Na última segunda (22), os professores da UFRN entraram em greve, por tempo indeterminado, após um plebiscito que teve mais de 60% dos votos favoráveis à paralisação. Os docentes da instituição se somam aos servidores técnico-administrativos da universidade, paralisados desde o dia 14 de março, e aos estudantes bolsistas que aderiram à paralisação na última segunda (15).

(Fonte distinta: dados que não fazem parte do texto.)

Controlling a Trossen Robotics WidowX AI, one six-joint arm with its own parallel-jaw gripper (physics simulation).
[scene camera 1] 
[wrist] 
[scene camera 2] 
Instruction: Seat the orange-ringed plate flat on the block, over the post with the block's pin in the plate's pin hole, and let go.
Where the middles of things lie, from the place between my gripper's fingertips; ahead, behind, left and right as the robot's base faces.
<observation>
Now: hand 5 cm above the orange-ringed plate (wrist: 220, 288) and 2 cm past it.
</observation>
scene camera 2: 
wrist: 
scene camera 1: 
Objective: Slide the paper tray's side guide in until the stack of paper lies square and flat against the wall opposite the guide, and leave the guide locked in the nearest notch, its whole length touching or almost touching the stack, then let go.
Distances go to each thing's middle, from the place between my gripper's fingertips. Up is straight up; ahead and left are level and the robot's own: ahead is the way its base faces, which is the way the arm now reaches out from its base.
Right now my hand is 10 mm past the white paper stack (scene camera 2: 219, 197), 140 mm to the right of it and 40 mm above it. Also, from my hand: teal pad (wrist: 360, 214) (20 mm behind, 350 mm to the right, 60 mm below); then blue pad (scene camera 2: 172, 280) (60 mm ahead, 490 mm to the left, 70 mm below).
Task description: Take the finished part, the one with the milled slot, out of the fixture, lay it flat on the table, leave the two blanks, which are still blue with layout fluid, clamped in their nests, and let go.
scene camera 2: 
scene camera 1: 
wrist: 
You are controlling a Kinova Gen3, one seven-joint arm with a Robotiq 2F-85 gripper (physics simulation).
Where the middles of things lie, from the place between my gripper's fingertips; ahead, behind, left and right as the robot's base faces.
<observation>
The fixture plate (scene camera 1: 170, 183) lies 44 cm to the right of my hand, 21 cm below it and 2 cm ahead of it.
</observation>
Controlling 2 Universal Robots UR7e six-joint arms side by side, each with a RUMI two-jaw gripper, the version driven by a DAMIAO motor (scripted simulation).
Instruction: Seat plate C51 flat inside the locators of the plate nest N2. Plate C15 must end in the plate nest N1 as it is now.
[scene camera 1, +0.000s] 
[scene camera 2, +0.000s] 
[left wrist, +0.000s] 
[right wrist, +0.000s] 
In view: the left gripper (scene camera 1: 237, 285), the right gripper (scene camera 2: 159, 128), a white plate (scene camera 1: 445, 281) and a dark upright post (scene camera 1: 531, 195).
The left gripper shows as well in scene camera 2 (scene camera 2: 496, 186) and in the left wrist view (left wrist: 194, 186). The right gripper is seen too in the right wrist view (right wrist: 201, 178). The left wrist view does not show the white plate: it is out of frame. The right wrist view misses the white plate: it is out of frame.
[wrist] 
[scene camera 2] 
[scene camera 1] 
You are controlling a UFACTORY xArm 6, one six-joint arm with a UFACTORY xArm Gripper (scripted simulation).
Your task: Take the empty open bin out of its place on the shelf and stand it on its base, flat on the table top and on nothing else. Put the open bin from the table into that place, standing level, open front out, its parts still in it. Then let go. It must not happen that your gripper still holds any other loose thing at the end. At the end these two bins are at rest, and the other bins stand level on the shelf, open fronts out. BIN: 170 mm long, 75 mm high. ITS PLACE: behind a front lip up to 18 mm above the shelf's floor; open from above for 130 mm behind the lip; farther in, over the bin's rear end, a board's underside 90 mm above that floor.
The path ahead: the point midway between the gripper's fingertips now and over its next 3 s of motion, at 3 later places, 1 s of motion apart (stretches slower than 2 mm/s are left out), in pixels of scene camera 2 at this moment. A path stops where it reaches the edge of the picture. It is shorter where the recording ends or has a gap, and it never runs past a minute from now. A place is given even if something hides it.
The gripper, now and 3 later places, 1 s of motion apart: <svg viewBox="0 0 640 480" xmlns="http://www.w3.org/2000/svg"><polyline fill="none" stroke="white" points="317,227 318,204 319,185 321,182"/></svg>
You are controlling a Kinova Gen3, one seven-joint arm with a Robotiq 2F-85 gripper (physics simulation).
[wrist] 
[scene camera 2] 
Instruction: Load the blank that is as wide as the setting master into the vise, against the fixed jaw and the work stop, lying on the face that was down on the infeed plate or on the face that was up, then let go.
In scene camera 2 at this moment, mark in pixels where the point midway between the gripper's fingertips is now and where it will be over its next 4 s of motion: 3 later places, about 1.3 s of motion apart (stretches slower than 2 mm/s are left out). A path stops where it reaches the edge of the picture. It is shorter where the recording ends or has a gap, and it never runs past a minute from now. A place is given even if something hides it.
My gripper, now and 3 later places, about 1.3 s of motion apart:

Apesar disso, a UFRN informou que a discussão sobre possíveis alterações no calendário universitário só irá ocorrer após a finalização da greve. Já para o Sindicato dos Docentes da UFRN (Adurn), a postura da reitoria de não suspender o calendário acadêmico não enfraquece o movimento grevista

Leia também: STTU altera linhas e superlota ônibus circular da UFRN 

Greve UFRN: DCE pede suspensão do calendário em ato nesta quinta (25)

Os professores da Universidade Federal do Rio Grande do Norte (UFRN) decidiram, na última quarta-feira (24), continuar em greve por tempo indeterminado. A decisão por continuar com o movimento grevista foi aprovada em assembleia do Sindicato dos Docentes da UFRN (Adurn), que contou com mais de 340 docentes. De acordo com o sindicato, os professores da instituição, reivindicam:

  • Reajuste salarial linear de 7,06%, em 2024, mais 7,06% em 2025, e 7,06% em 2026, totalizando 22,8%;
  • Reestruturação das carreiras do Magistério Superior (MS) e Ensino Básico, Técnico e Tecnológico (EBTT);
  • Recomposição do orçamento das instituições federais de ensino.

Também no último dia (24), em assembleia geral do Sindicato Estadual dos Trabalhadores em Educação do Ensino Superior do RN (Sintest-RN), os servidores técnico-administrativos da instituição, em paralisação desde o dia 14 de março, decidiram optar pela continuidade da greve.